- [YOUR ASSIGNMENT] For the entries below, return every line from the top through the line with "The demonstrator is" exactly as it stands, omitting pictures.

INFORMATION PROVIDED section start

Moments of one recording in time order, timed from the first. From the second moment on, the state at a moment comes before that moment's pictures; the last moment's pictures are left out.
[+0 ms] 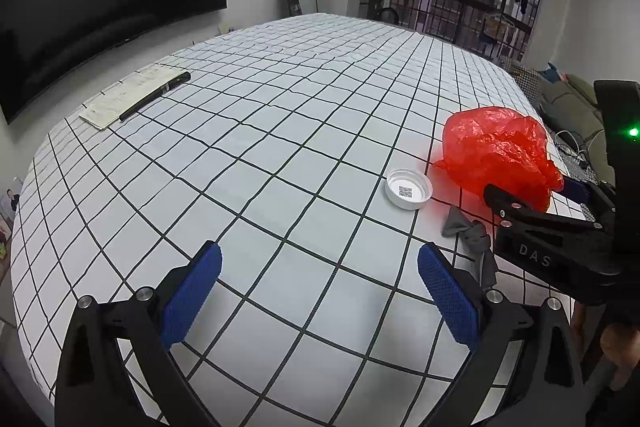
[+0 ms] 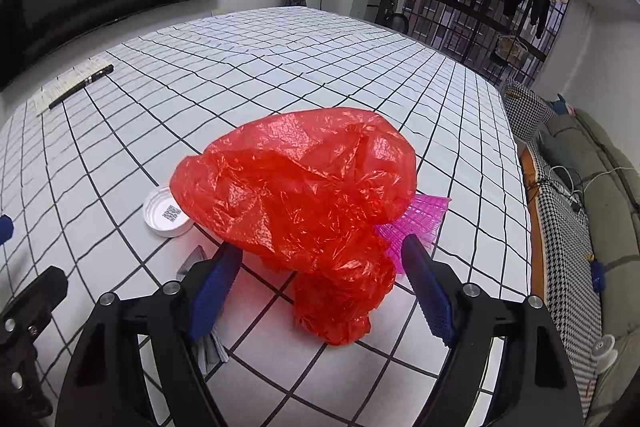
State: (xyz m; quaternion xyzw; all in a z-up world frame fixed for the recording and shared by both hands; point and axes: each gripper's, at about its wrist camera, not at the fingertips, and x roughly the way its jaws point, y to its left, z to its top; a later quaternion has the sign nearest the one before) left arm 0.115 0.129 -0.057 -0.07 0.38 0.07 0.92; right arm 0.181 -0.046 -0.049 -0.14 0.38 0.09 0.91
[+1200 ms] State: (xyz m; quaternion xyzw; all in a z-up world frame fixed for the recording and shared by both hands) left arm 0.113 0.116 -0.054 -0.05 0.39 0.06 0.92; right arm 0.059 -0.156 0.000 0.02 0.33 0.03 0.94
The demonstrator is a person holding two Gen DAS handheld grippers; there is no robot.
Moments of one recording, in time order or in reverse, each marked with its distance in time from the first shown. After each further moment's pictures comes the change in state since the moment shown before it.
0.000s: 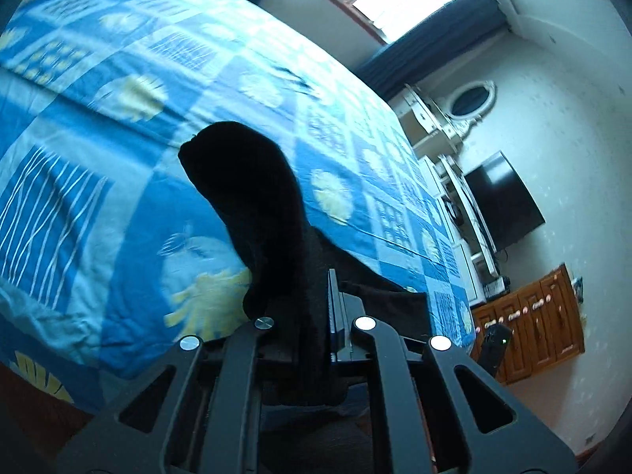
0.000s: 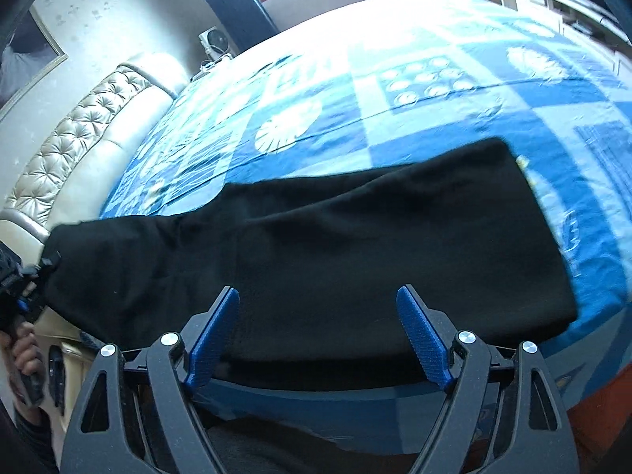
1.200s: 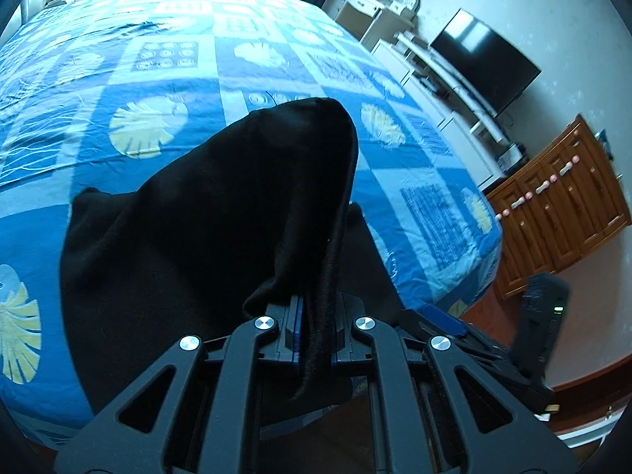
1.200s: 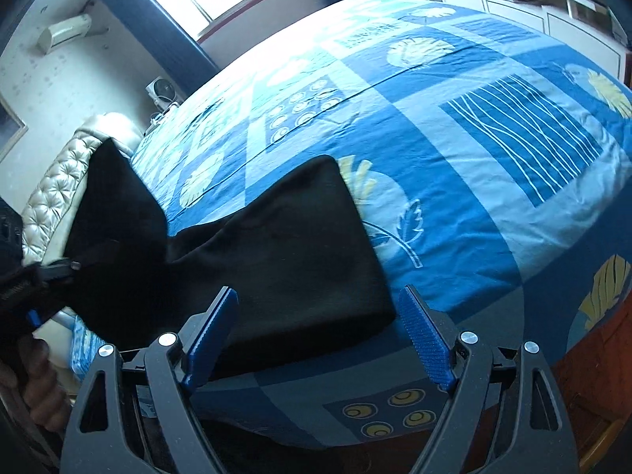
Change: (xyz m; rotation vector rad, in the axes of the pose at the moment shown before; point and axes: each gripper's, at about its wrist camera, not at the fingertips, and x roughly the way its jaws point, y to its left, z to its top) left arm 0.224 -0.229 -0.096 0.385 0.289 0.080; right arm -0.058 -0.123 -0.012 0.227 -0.086 -0.059
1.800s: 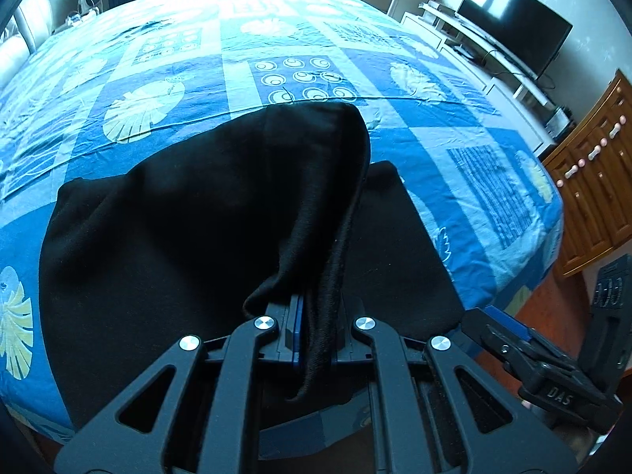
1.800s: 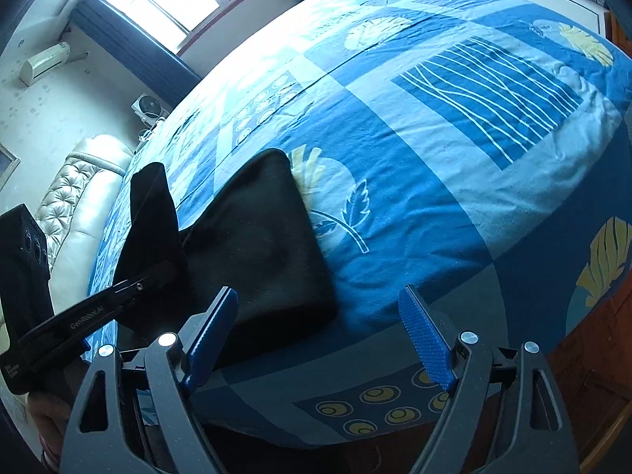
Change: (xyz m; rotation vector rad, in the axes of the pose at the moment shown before) left arm 0.069 -0.028 -0.019 0.075 0.039 0.217; right arm 0.010 -0.044 -0.007 0.103 0.019 0.014
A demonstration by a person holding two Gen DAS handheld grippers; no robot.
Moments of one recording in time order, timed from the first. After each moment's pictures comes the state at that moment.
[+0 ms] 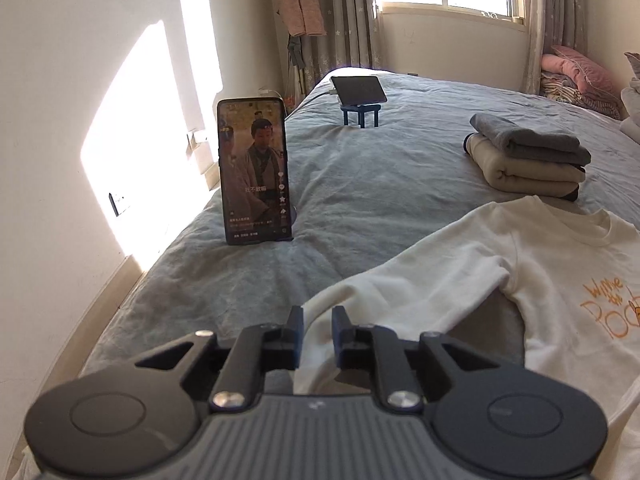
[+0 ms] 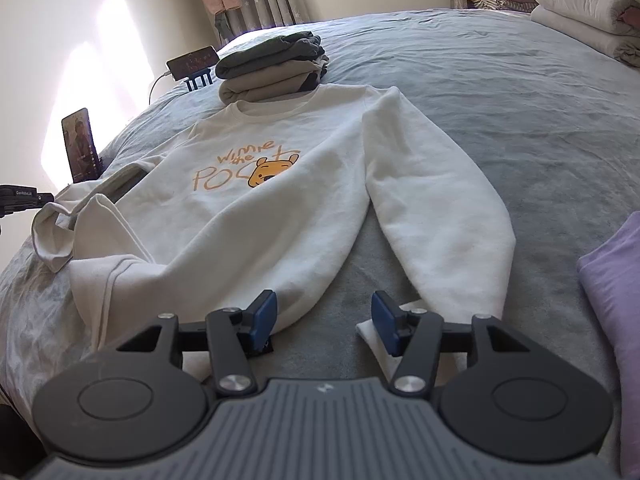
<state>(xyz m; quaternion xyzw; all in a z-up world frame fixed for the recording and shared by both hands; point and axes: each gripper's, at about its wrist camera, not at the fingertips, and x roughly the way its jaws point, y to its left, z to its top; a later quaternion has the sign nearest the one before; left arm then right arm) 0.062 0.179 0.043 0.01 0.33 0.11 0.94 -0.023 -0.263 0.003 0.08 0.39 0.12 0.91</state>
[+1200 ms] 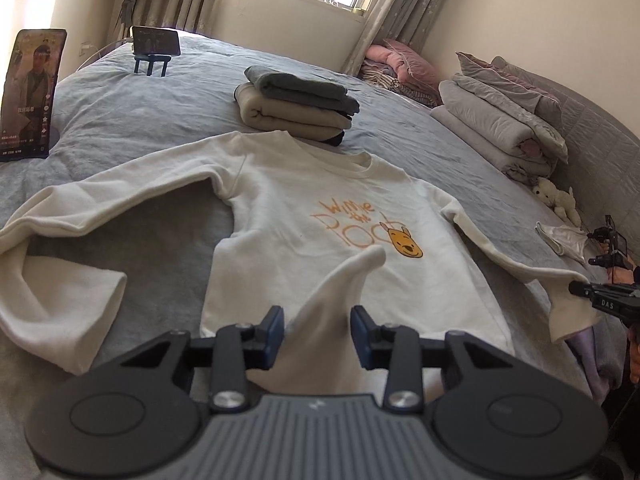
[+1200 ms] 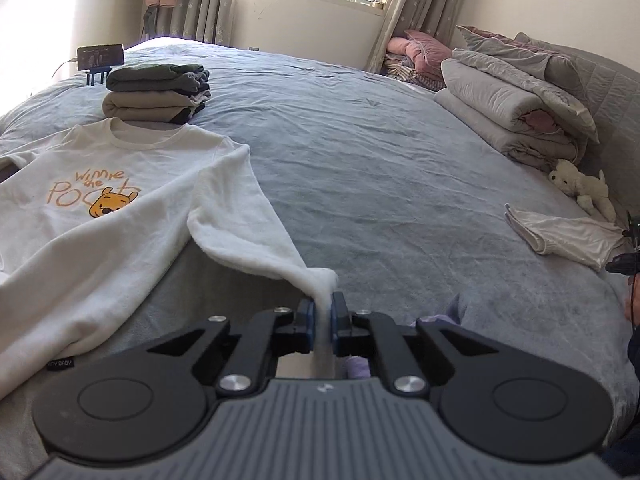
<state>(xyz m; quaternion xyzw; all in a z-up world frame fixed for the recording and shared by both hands) 0.006 0.093 0.008 -0.11 0.36 -0.18 0.91 -0.015 -0.318 0.041 -0.10 0.33 -0.07 0.94</state>
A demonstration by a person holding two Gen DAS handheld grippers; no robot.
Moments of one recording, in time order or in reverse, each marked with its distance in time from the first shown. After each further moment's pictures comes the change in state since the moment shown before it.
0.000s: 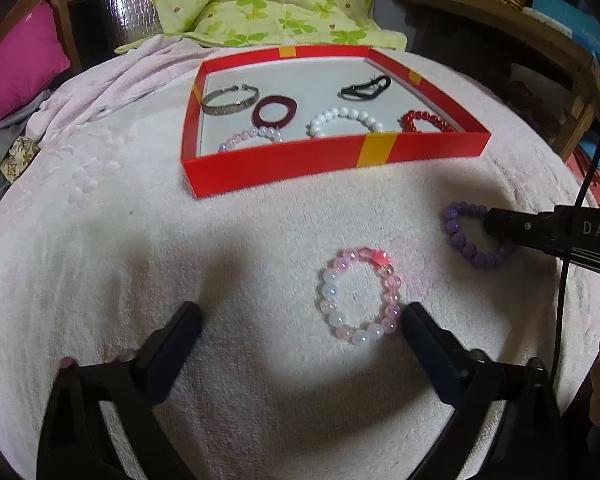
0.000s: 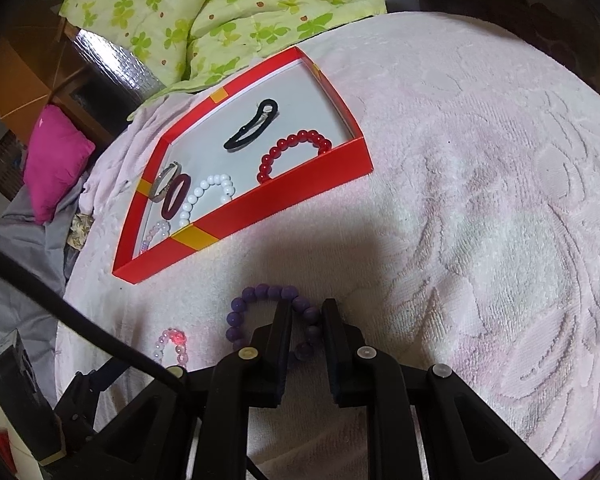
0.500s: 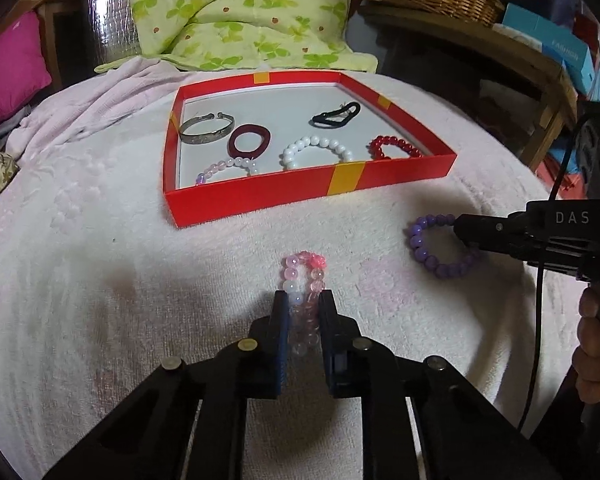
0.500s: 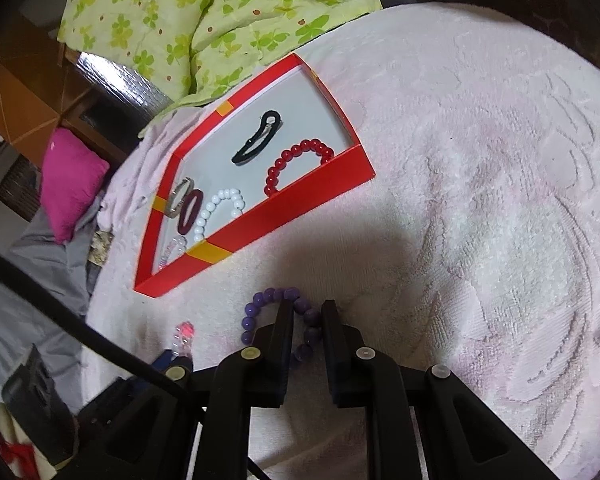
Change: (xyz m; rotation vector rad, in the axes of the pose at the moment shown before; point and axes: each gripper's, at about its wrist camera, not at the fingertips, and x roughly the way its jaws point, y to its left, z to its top) left arm -0.011 0.001 0.003 0.030 -0.079 -0.112; right arm -0.005 -0.013 0.003 0.071 -0.009 0.103
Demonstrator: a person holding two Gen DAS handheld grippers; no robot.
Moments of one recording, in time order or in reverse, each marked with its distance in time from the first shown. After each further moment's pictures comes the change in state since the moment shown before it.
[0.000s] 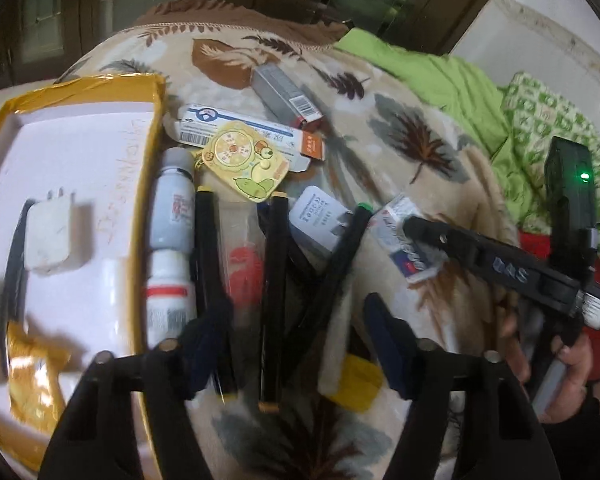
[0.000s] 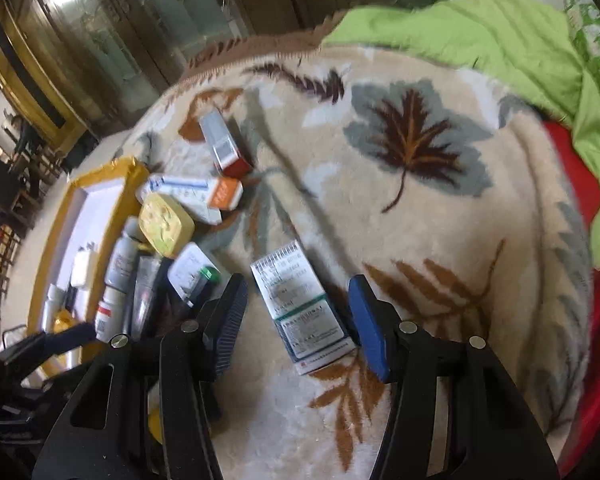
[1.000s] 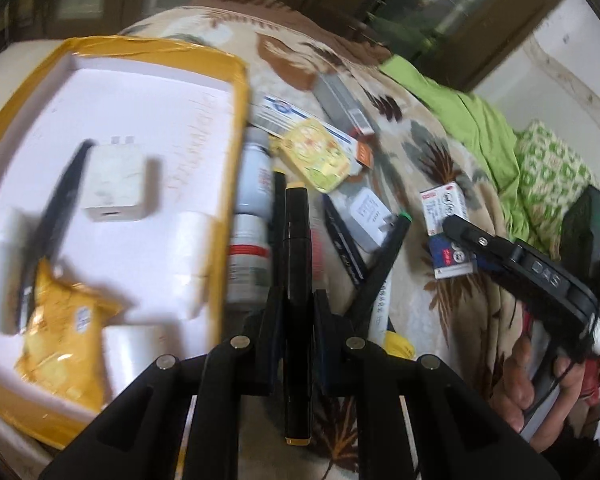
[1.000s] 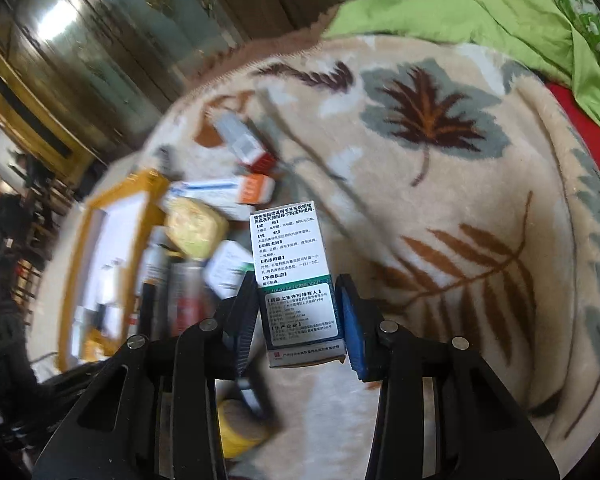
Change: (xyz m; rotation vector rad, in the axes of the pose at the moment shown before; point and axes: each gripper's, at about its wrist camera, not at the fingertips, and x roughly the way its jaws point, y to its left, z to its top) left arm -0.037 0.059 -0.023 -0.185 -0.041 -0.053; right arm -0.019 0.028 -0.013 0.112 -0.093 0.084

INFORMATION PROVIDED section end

- [ANSWER TO THIS PROBLEM]
Moments of one recording in time order, timed from the first. From the second moment on, the state at a moment comes before that moment's pictures; the last moment's pictures are left out.
[+0 ms] 
[+0 ms] 
State: (xyz m; quaternion xyzw; all in a z-up world frame fixed for the recording and shared by both hands; point and axes: each gripper's, at about its wrist camera, not at the fingertips, and x roughly the way its jaws point, y to its left, z to its top; a later quaternion has the sign nearest the one before) left arm 0.115 0.129 -0.057 -0.07 0.38 0.07 0.92; right arm 0.181 -0.046 -0.049 -0.14 0.38 0.09 0.91
[+1200 ms] State: (xyz m; quaternion xyzw; all in a z-up world frame fixed for the recording and shared by both hands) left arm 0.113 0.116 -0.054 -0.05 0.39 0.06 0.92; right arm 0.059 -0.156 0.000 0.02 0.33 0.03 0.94
The demonstrator is a person holding two Gen DAS handheld grippers; there is no robot.

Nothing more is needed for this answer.